* _Required work_
Give back the entries that follow exactly as written. Any picture gets left out.

* _Information given_
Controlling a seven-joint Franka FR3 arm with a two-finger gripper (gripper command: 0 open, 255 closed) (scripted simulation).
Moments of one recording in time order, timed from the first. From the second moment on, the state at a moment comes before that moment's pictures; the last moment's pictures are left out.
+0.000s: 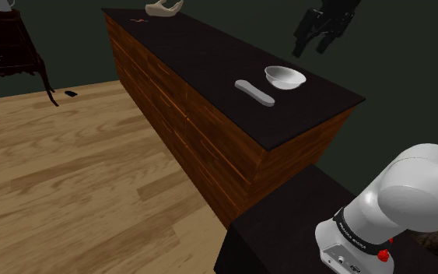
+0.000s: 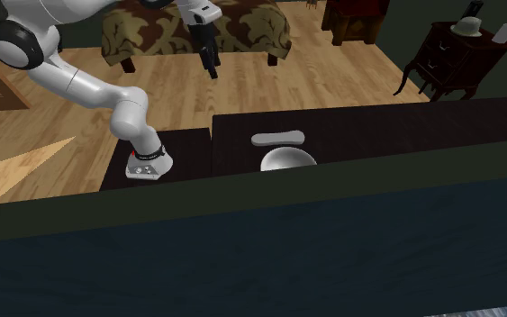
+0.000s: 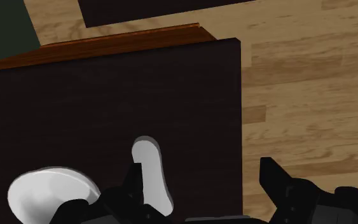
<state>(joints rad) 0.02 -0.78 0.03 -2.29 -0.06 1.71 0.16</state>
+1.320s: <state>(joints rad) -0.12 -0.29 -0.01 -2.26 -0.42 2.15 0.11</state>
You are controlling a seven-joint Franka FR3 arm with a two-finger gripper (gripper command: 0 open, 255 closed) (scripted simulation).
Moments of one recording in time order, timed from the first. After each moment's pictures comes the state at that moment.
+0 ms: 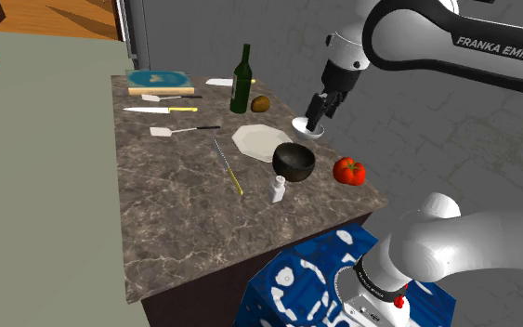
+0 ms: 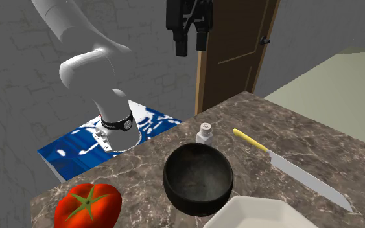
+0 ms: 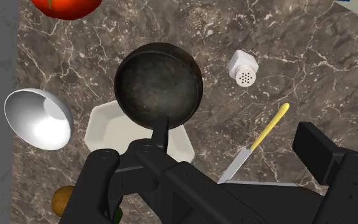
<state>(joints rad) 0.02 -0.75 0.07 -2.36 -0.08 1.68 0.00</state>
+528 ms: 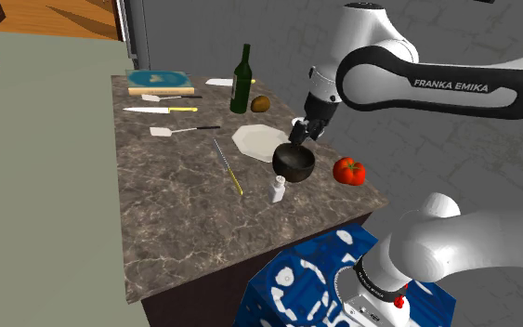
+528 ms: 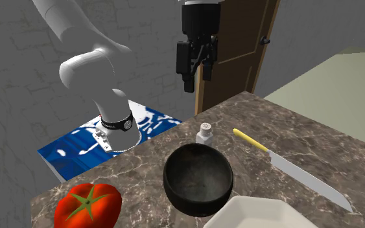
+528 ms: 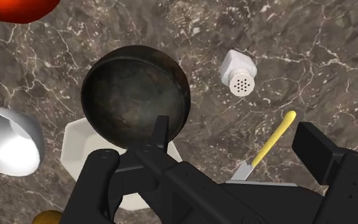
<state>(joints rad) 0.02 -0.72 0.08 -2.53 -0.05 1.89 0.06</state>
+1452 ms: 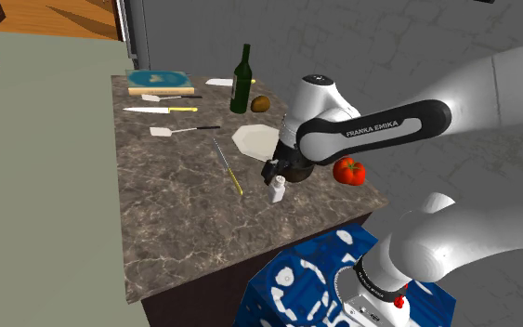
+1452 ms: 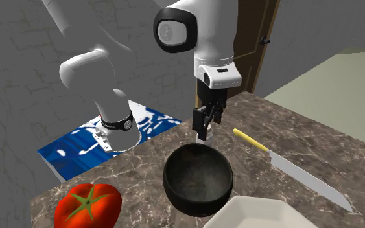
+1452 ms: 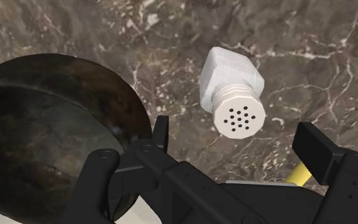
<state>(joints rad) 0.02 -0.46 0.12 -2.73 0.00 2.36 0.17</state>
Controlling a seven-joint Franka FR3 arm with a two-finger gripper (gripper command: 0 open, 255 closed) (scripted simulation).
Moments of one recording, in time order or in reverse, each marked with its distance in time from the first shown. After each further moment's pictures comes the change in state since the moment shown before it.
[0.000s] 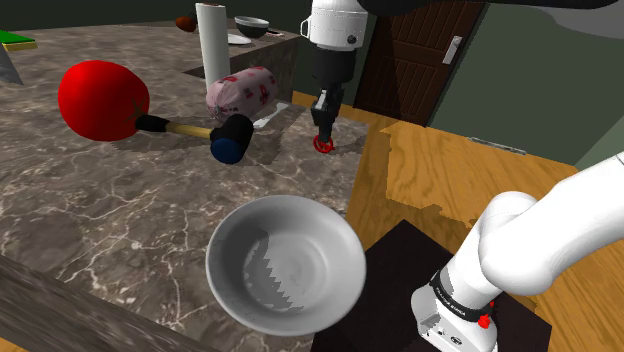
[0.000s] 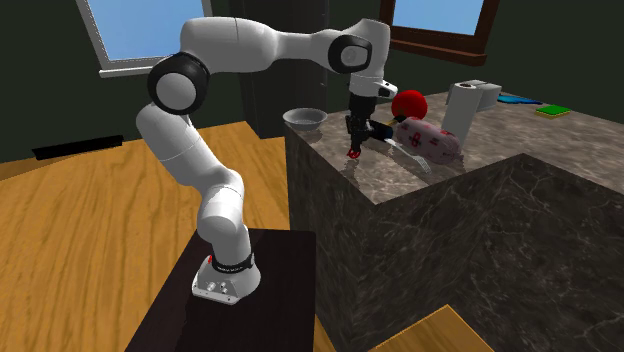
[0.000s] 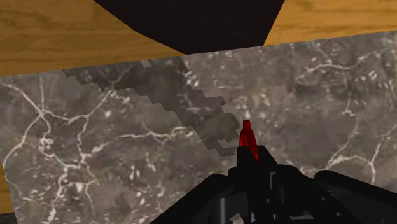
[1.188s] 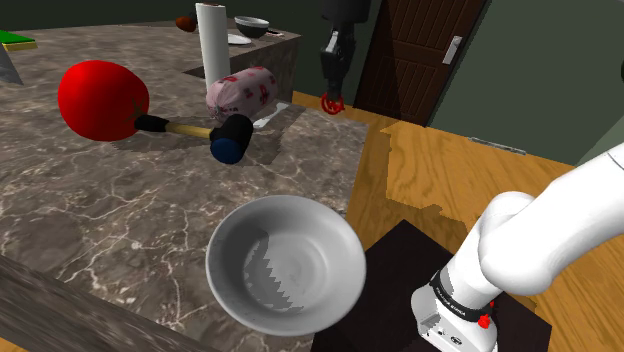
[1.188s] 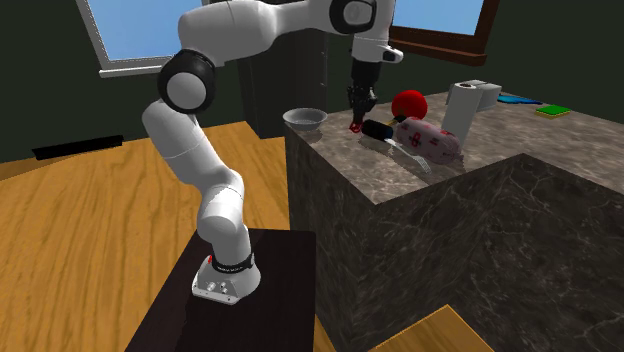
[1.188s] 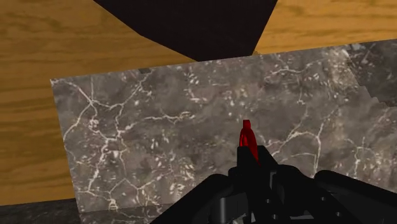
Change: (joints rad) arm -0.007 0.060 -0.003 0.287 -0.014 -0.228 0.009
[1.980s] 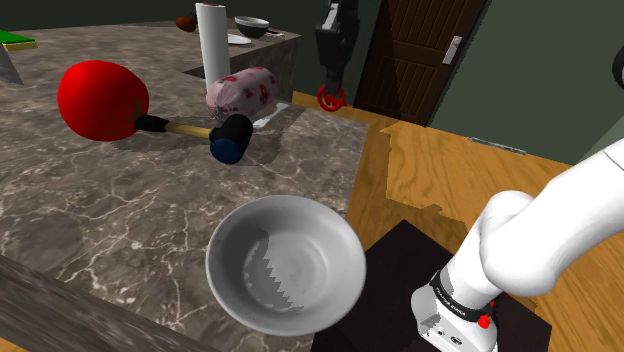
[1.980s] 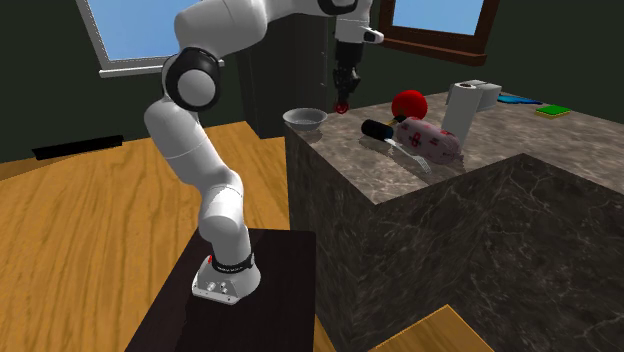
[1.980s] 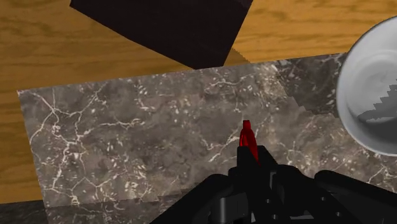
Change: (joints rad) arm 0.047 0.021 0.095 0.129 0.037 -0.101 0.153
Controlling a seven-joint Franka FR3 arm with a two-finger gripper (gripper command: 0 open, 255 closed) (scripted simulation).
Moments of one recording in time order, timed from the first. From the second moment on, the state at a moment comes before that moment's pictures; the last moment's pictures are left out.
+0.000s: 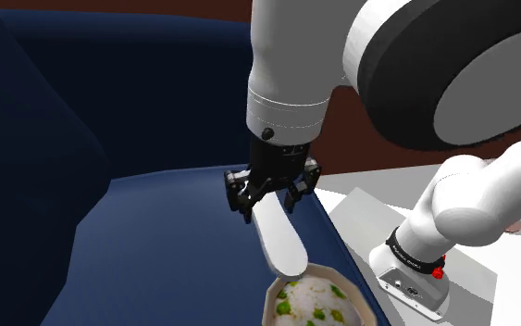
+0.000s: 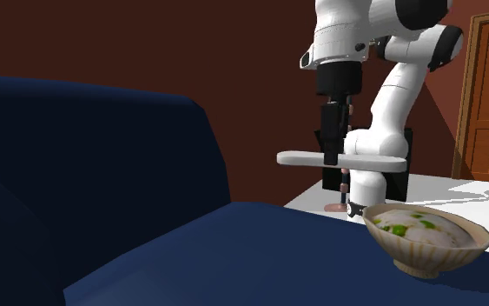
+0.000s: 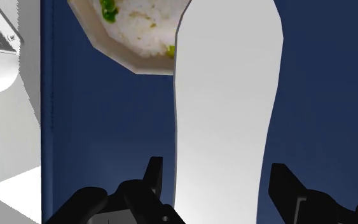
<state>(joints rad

* _Written answer_
Controlling a seven-joint Franka FR3 arm with a two-finger gripper (gripper command: 0 open, 255 closed) (scripted simulation).
Moments of one recording in time order, timed from the first. From the second moment on, the state at a moment comes before that moment's pictures; the last moment's pictures are left out.
+0.000s: 
+0.000s: 
+0.000s: 
<state>(joints rad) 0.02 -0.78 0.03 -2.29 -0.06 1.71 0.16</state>
+1.320s: <state>(joints rad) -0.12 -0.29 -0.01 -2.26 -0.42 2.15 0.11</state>
You are controlling a seven-joint Franka FR3 arm with a two-finger gripper (gripper command: 0 open, 255 closed) (scripted simulation).
Moments of one recording in time order, timed from the first. After each moment's pictures comes the state at that moment.
+0 ms: 
+0 ms: 
+0 ms: 
<state>(joints rad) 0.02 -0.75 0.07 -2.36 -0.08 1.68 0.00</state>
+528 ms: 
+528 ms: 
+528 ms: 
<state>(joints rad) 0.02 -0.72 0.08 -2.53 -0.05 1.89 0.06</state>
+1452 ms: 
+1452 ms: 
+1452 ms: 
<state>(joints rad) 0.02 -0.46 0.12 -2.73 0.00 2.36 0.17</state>
Controlling a seven-joint Franka FR3 arm with a two-finger gripper (gripper command: 0 open, 255 closed) (scripted simulation).
Moments of one recording, in time order or in reverse, each marked with its distance in time from the first shown. After each further moment's pictures comes the change in state since the moment shown before it.
[0.000s] 
[0.000s] 
[0.000s] 
[1.188s] 
[1.188s] 
[1.188s] 
Change: (joints rad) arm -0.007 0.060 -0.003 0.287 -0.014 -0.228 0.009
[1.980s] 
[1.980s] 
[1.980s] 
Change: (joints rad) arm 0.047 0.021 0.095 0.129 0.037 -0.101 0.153
Controlling a seven-joint Franka FR3 arm with a two-finger gripper (gripper command: 0 open, 255 closed) (scripted simulation).
Moments of one recording in time order, timed from the first. From the second moment on, the state at a moment comes before that moment's pictures; the last moment's pictures are left out.
+0.000s: 
+0.000s: 
+0.000s: 
<state>(joints rad

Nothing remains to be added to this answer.